Your disconnection time is 0.4sec for the given circuit.

 

[viperrowe2606]

Right so not 0.2s like I was informed even using 0.4s disconnection time my cpc is coming out larger than line conductor in the adiabatic even when stepping up the R1+R2 values given in I3 OSG

Thanks so much for your replies btw!!! This has been causing me grief, making me feel like I should swap over to become a plumber

 

[Fleeting]

Even though you have a line to line voltage off 400 the nominal voltage is 230 so 0.4 sec applies. Are you using the adiabatic equation and have you ascertained the k factor for use in the equation. 

 

[viperrowe2606]

Yeah using adiabatic I’ve done the adiabatic with the Isc for R1+R2 1mm/1mm

1mm/1.5mm

1.5mm/1.5mm

all came out higher than the line csa.
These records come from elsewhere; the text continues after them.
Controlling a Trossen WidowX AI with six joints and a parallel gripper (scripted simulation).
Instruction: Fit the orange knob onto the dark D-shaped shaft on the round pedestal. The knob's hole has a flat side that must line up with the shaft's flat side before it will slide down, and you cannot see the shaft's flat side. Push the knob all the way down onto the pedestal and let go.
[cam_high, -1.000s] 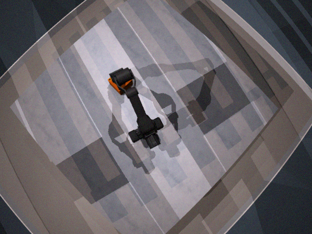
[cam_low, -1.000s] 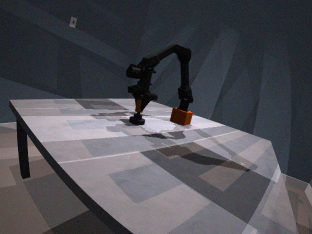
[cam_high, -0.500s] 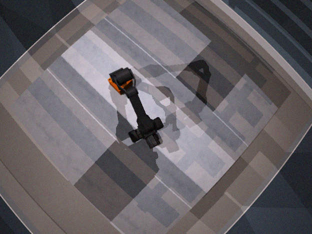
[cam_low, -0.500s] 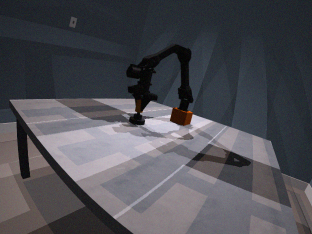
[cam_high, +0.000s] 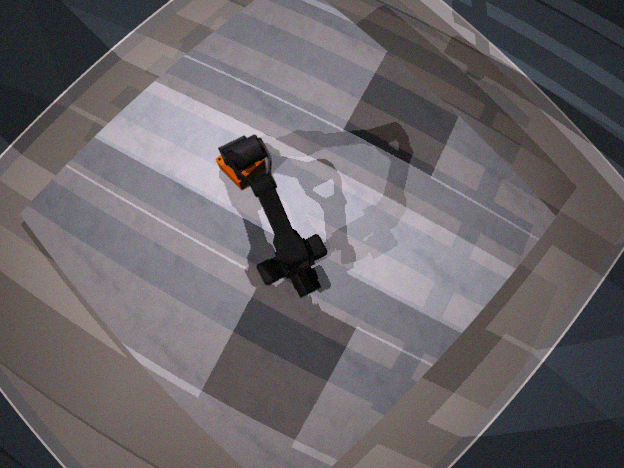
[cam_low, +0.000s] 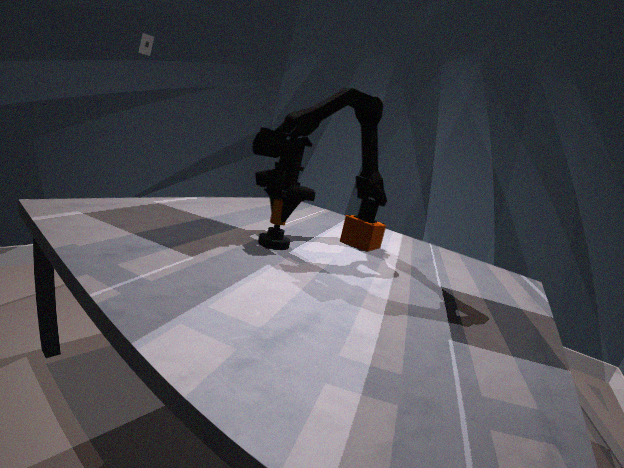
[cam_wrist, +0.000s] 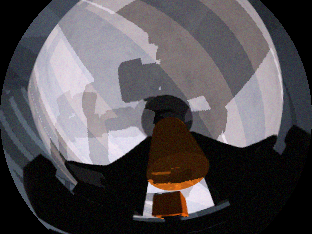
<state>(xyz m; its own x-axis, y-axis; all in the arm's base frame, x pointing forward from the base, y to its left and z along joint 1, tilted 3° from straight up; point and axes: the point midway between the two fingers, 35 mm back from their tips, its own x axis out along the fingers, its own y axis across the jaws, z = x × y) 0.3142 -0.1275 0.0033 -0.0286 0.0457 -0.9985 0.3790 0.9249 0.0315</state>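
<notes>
My gripper tip is now 40 mm above the dark round pedestal. From my gripper tip the other things lie so: orange knob 20 mm above.
</notes>
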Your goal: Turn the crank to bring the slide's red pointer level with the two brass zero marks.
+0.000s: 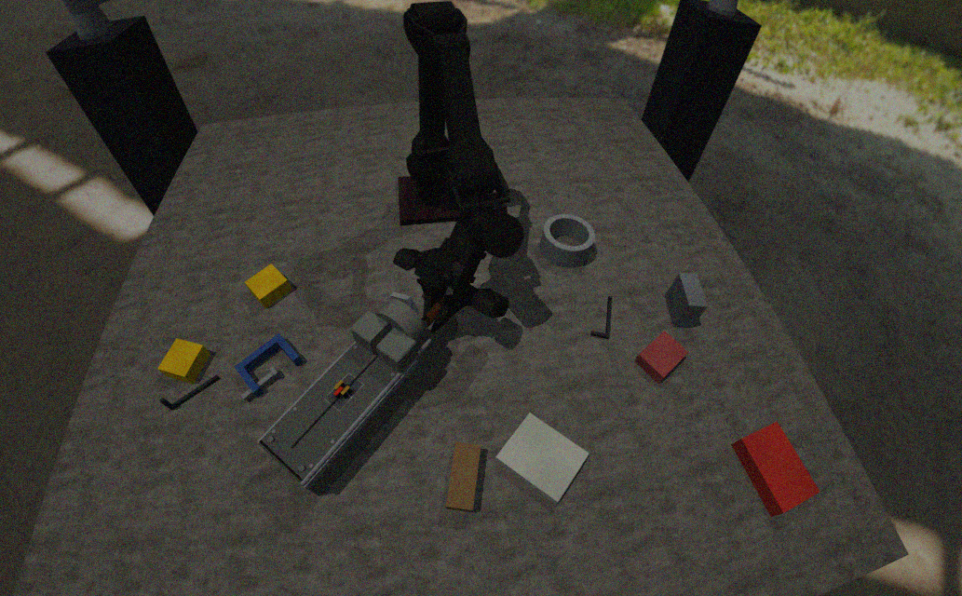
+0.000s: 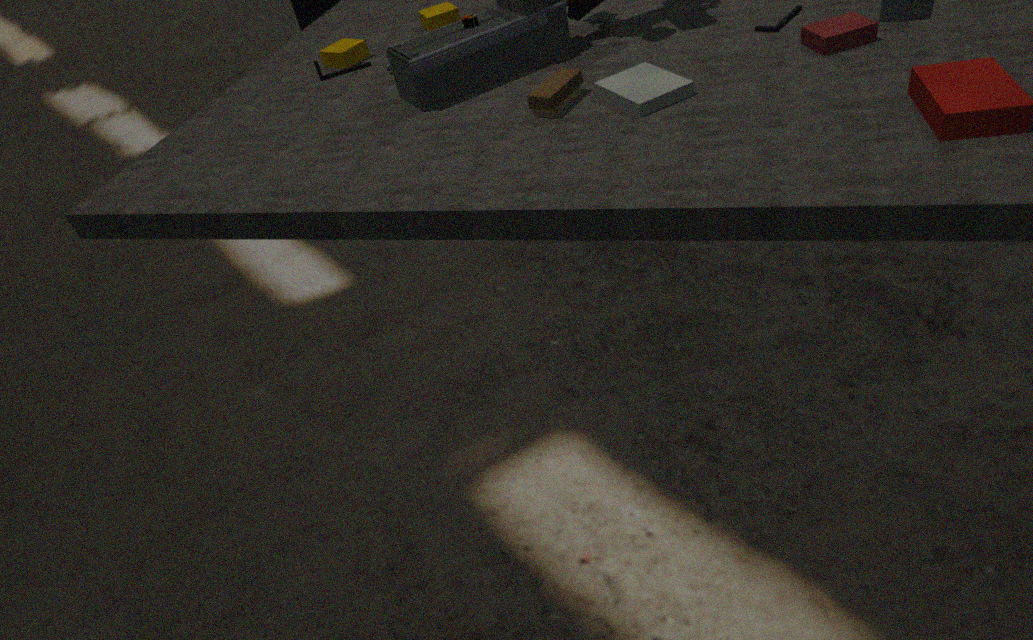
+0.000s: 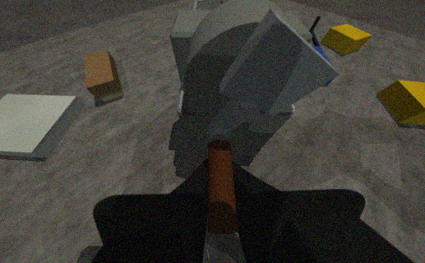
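Now: the brown crank handle 2 cm behind my gripper tip, 1 cm to the left of it and 3 cm above it. From my gripper tip the other things lie so: white plate (21 cm ahead, 15 cm to the left, 2 cm below); red pointer (12 cm ahead, 12 cm to the right, 5 cm above); brown block (23 cm ahead, 4 cm to the left, 2 cm below).
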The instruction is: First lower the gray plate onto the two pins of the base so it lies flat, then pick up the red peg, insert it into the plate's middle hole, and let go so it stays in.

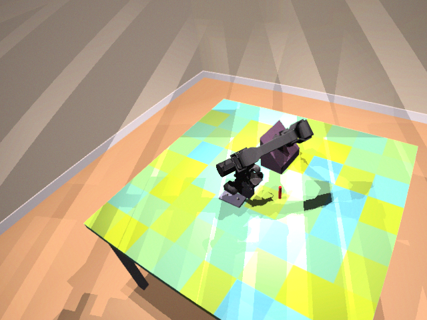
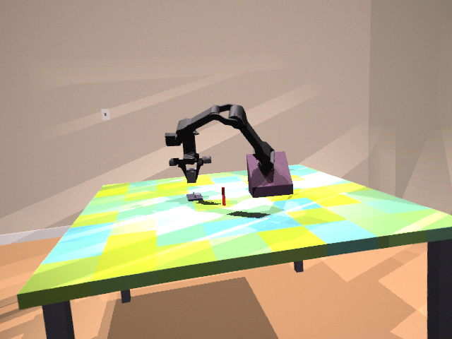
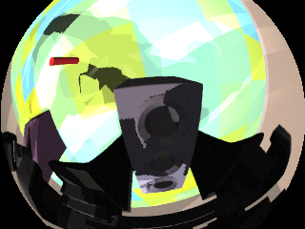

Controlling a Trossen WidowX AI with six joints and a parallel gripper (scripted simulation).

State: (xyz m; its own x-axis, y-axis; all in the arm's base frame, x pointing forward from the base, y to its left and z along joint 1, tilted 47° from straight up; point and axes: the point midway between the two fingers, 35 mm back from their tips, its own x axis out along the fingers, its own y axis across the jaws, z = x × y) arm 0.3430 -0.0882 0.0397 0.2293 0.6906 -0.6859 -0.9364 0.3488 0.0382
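Now: gripper tip 2 cm past the dark base, 8 cm to the left of it and 10 cm above it. The rest, counted from my gripper tip: red peg (10 cm behind, 14 cm to the left, 7 cm below); then gray plate (3 cm above).
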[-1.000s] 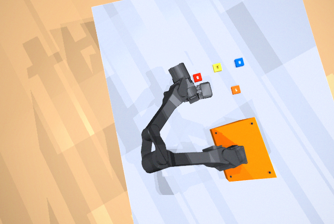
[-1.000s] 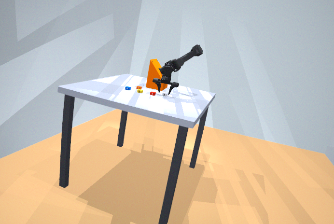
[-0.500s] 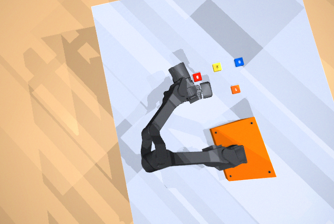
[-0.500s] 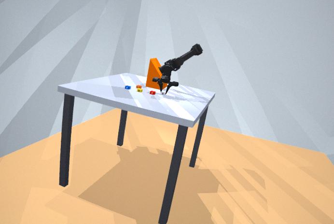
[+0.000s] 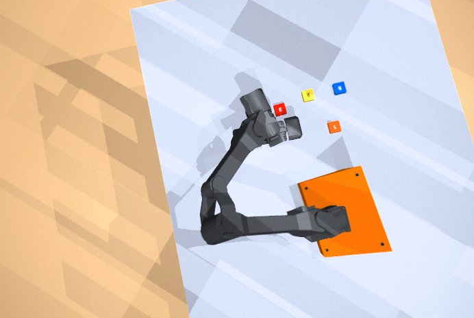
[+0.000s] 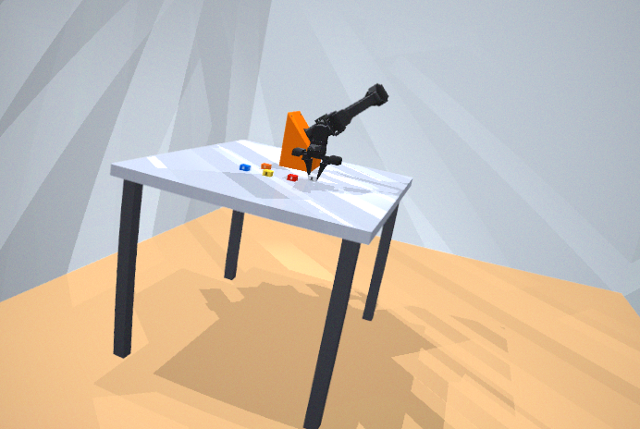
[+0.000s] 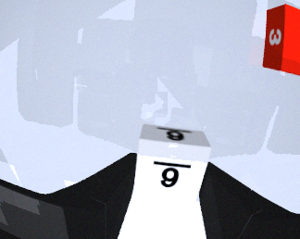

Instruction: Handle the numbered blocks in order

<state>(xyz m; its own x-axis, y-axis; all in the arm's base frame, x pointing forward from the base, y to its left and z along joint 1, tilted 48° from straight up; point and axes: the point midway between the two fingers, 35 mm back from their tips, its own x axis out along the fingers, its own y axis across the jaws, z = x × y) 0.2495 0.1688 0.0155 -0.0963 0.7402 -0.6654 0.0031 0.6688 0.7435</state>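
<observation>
My gripper tip is now 240 mm to the left of the blue block and 100 mm short of it. Round my gripper tip: yellow block: 150 mm to the right, 100 mm ahead; then red block: 70 mm ahead, 60 mm to the right; then white block: right at my gripper tip.
</observation>
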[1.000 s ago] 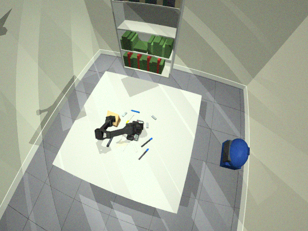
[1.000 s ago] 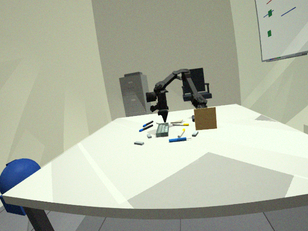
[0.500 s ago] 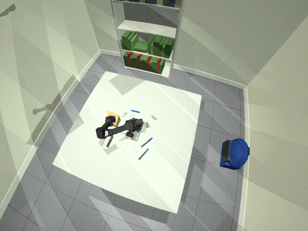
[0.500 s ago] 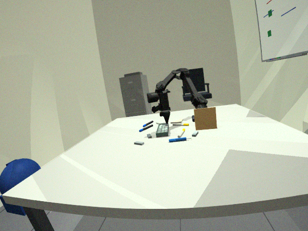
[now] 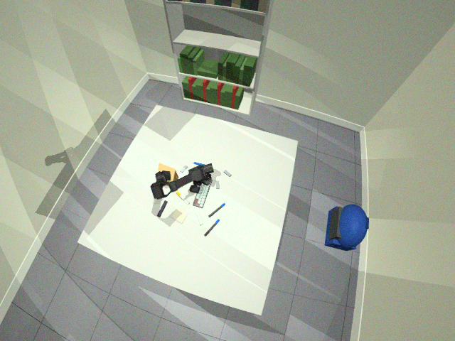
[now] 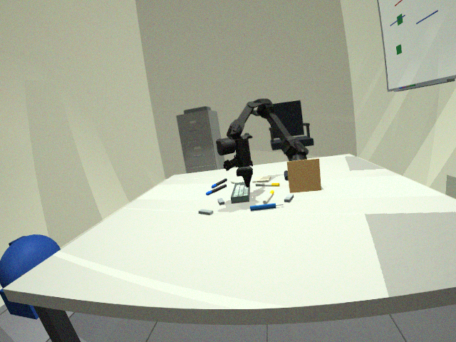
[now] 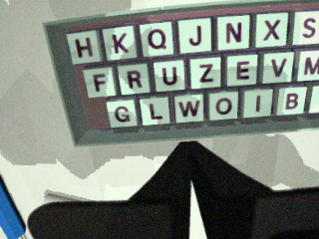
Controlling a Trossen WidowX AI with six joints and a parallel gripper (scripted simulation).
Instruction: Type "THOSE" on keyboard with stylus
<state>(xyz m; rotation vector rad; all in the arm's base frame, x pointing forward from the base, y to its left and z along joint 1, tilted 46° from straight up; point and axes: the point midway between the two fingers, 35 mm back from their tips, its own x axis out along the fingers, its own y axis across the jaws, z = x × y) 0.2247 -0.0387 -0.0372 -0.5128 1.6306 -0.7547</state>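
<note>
The blue stylus is 17 cm to the left of my gripper tip, 7 cm behind it and 3 cm below it.
</note>
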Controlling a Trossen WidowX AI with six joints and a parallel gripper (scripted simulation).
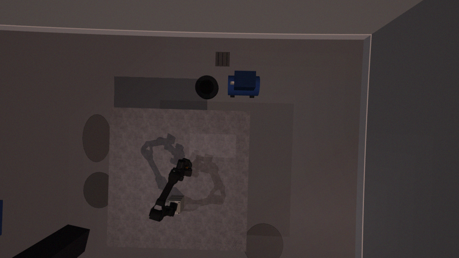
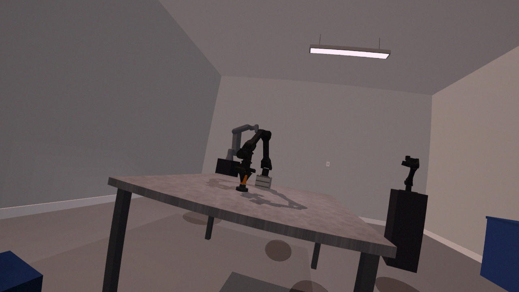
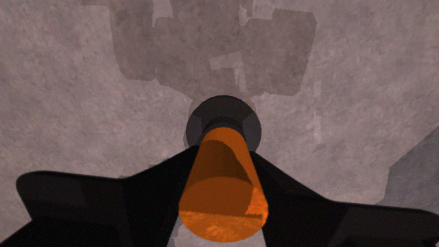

All other calcs I’ve done have been ok. 
k=115

 

[Fleeting]

Yes I have just done the calculation and it is larger than the line even at 0.1sec for a considered instantaneous trip. I think you would have to quote the "rule of thumb" table in BS7671 whereby the line conductor up to and equal to 16.0 should have an equally sized cpc. I would also suggest 1.0 is undersized for a power circuit, see BS7671. I think you need to confer with your tutor but show them your workings.

 

[viperrowe2606]

So I just use the rule of thumb rule then? I initially done the calc using 1.5mm/1.5mm but as this was also coming out high I went around in circles with it. I just assumed i was doing something wrong and was afraid I was going to get "dumbed". Like i say ive followed the rest of the calcs the same way and got correct results, it was just this one that i struggled with. Thanks so much again for the replies and help man!!! 

    1 other quicky, Volt drop calc I would use 3ph value for and check scope with 400V for correct? 400V/0.05?

 

[Phoenix]

Have a look at the second paragraph in 434.5.2 and note what it says in relation to instantanous operation

 

[viperrowe2606]

Ive just done the calc again going up in size until 4mm/4mm (R1+R2 = 9.22) This works but i feel as though 4mm is overkill surely?

 

[Fleeting]

I would speak to your tutor with regard to just selecting a cpc which equates to the line conductor and explain your workings. I would assume the three phase circuit is balanced so use the method you use for single phase, an unbalanced circuit is far more complicated and you haven't been given any information to suggest this is the case.

 

[viperrowe2606]

This is exactly what I spoke to my tutor about, so the t=k2 X S2 / I2 calc is the maximum time the line conductor can withstand the fault for? is this correct?

I feel so dumb right now

 

[Phoenix]

This is exactly what I spoke to my tutor about, so the t=k2 X S2 / I2 calc is the maximum time the line conductor can withstand the fault for? is this correct?

I feel so dumb right now

Yes. What do you get if you plug your values for K, S and I into it? (confirm what values you are using for each as well)

 

[viperrowe2606]

k=115

S=1.5mm2

I = 396.5

1152 X 1.52 / 396.52 = 0.189s

 

[Phoenix]

Looks right to me, so your 1.5mm² cable will be able to survive a fault of 396.5A for 0.189s. Now how long will the breaker take to operate with that fault flowing?